▸ Your task:
Go through the data below and copy each line that includes "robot".

** Exercise data follows **

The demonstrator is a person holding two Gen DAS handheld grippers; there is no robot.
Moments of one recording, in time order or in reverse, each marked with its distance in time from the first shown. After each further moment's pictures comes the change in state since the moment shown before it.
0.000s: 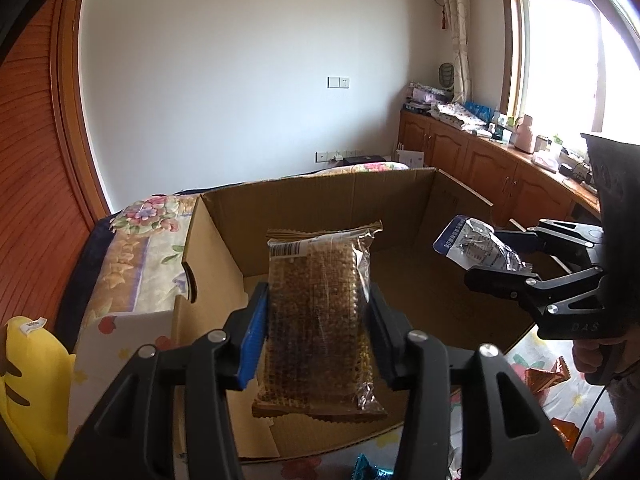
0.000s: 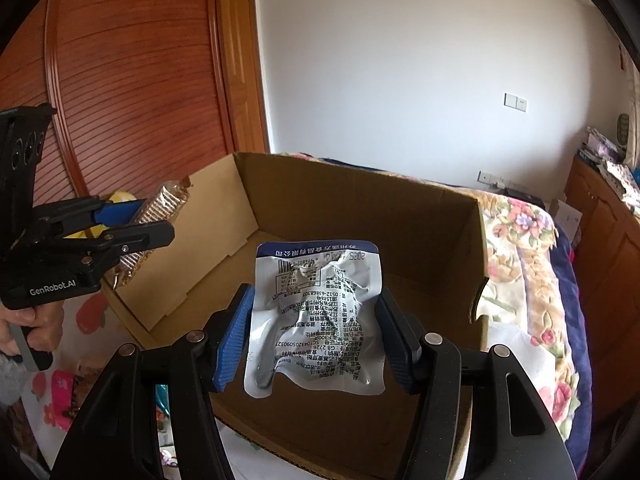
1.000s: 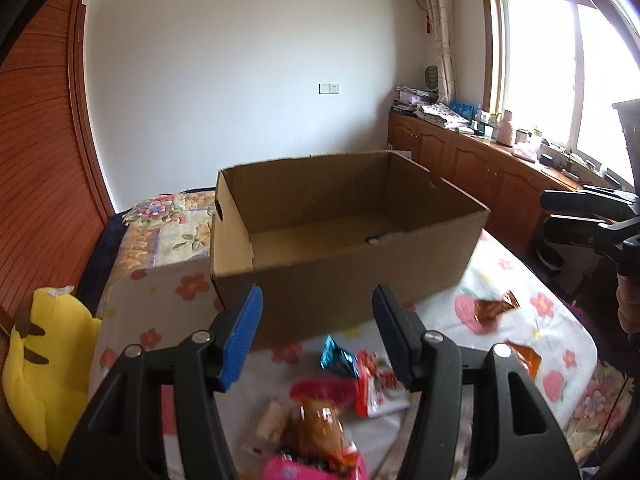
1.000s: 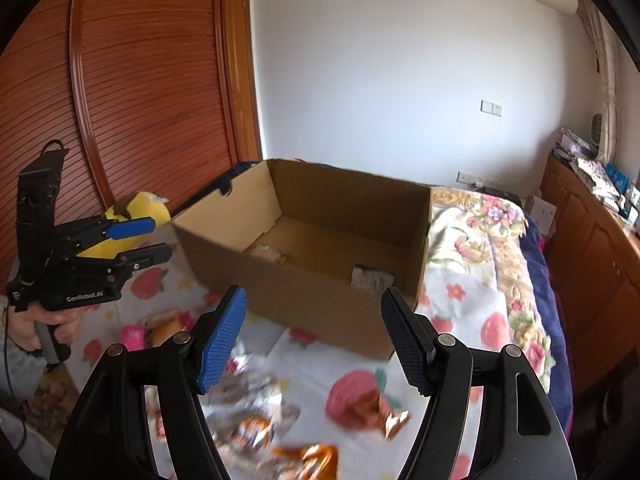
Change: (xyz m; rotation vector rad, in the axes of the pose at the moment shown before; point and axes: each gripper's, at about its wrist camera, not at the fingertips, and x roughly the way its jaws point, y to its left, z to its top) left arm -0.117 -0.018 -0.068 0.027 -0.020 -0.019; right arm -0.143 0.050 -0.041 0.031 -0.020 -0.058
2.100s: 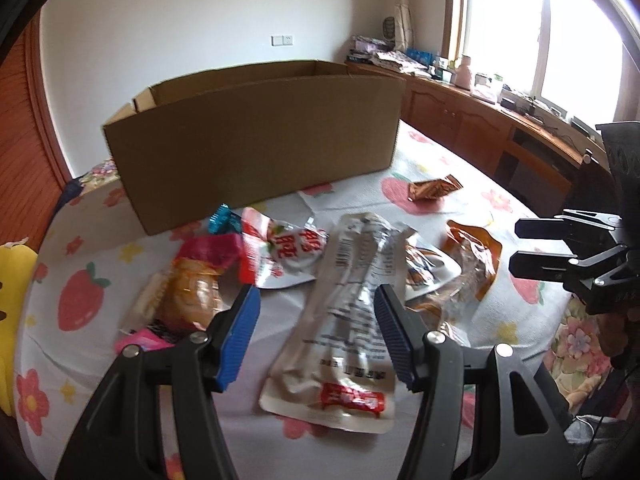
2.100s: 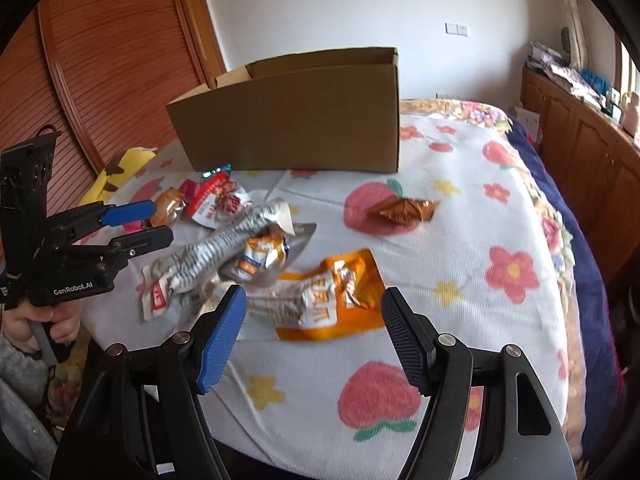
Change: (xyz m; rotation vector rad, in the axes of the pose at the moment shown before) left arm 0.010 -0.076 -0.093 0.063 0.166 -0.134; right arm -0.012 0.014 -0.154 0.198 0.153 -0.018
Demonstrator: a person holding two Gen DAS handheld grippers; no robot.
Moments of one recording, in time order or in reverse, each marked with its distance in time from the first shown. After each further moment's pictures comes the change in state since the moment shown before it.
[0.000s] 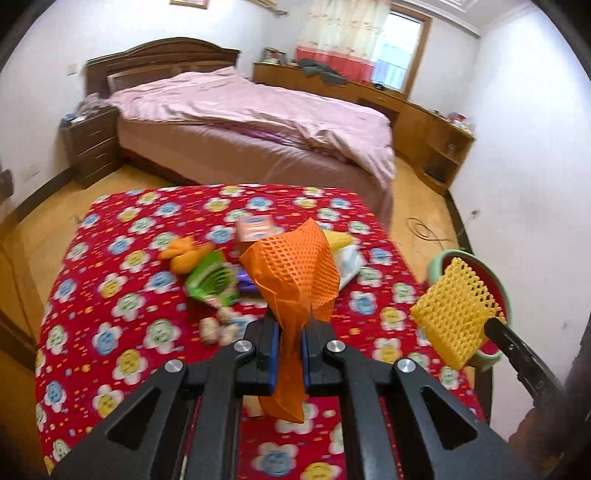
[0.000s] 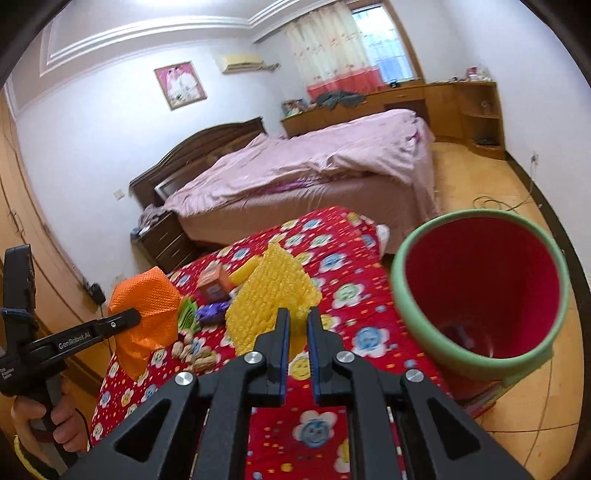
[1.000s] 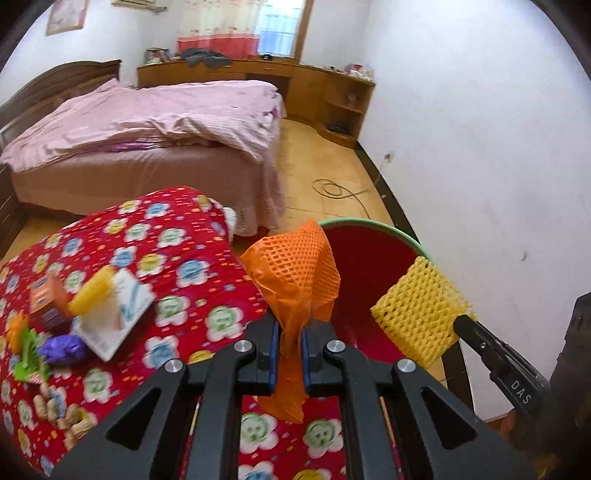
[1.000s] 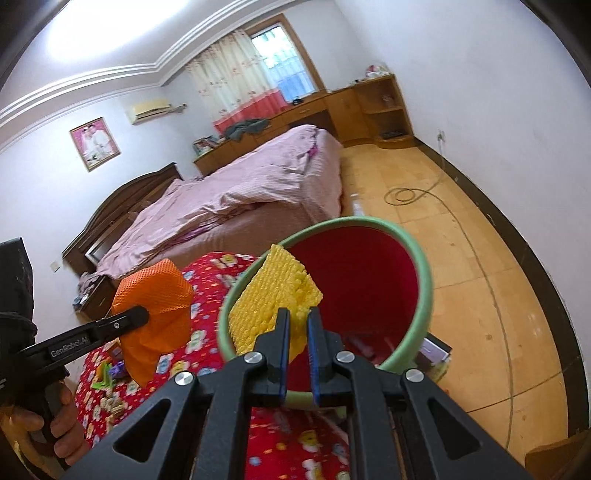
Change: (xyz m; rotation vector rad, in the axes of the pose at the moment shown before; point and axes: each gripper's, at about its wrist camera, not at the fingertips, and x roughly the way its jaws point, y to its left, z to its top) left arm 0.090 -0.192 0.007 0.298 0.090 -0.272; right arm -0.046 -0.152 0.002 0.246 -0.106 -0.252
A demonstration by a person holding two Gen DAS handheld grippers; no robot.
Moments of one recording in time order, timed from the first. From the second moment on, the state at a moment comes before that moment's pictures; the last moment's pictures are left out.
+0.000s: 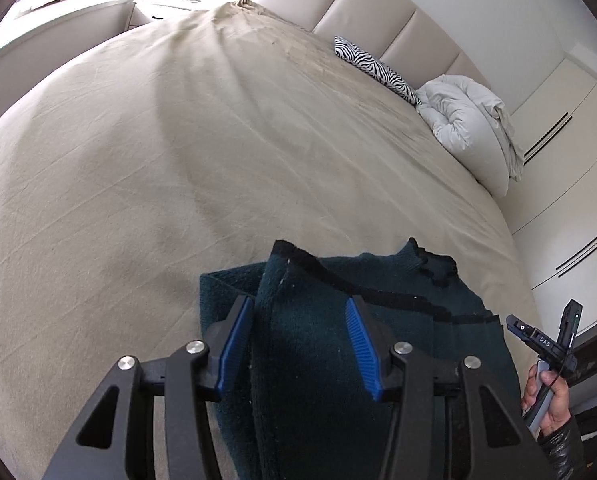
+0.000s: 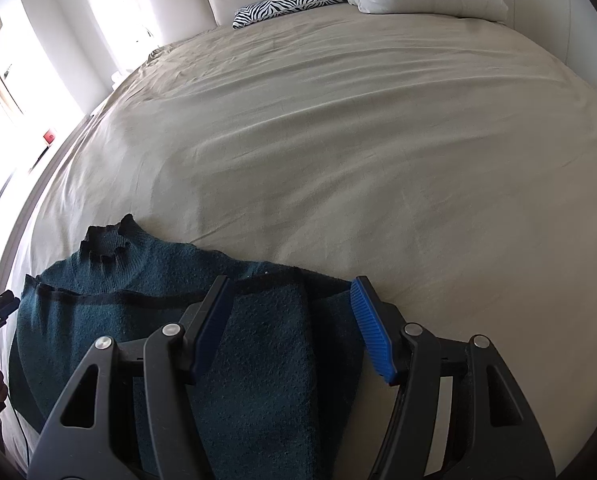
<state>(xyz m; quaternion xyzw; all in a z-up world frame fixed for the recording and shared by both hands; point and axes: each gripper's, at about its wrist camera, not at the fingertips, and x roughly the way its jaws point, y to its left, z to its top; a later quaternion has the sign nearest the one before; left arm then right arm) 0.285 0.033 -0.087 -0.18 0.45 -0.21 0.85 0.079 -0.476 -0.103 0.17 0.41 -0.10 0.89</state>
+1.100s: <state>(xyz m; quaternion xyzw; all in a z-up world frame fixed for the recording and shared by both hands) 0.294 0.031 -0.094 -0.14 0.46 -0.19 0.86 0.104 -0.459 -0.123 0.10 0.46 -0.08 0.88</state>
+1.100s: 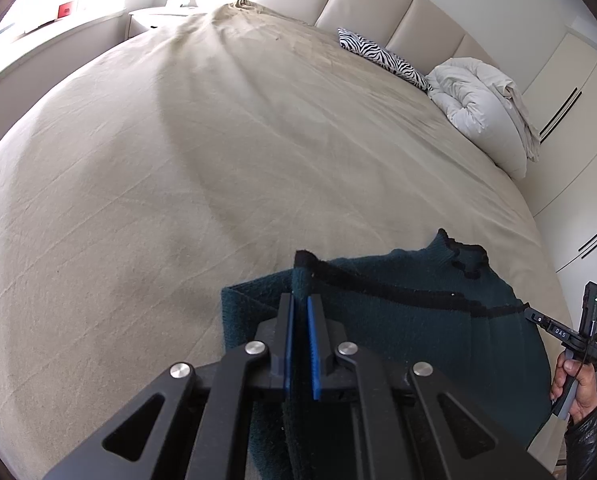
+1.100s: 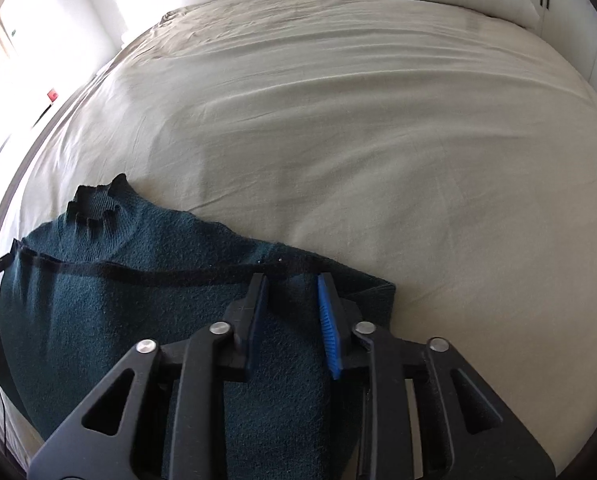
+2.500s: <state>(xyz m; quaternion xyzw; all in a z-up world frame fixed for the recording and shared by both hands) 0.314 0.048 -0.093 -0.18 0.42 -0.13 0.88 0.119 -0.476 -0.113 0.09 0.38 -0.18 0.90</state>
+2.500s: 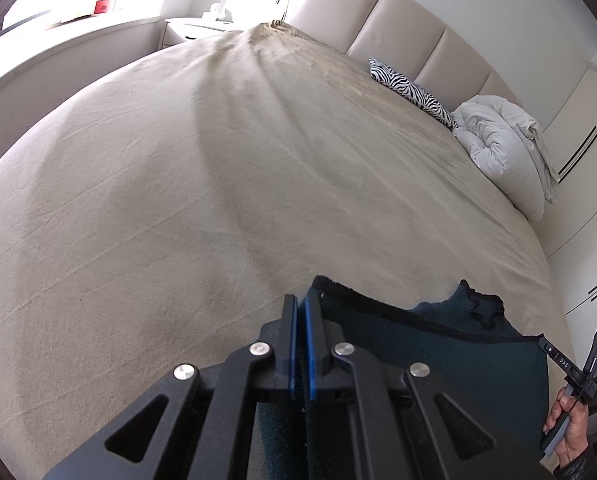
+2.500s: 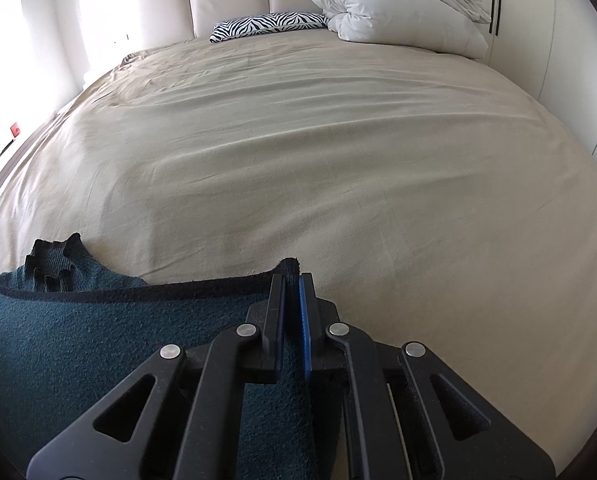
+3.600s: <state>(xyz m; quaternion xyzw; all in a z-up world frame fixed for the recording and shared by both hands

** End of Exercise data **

▸ Task solution:
The demonstrator is a person holding two Gen DAS handheld grippers; there is no robot.
Demonstrator: a person holding two Gen DAS handheld grippers; no robot.
A demonstration by a person holding two Gen DAS handheld grippers; no robot.

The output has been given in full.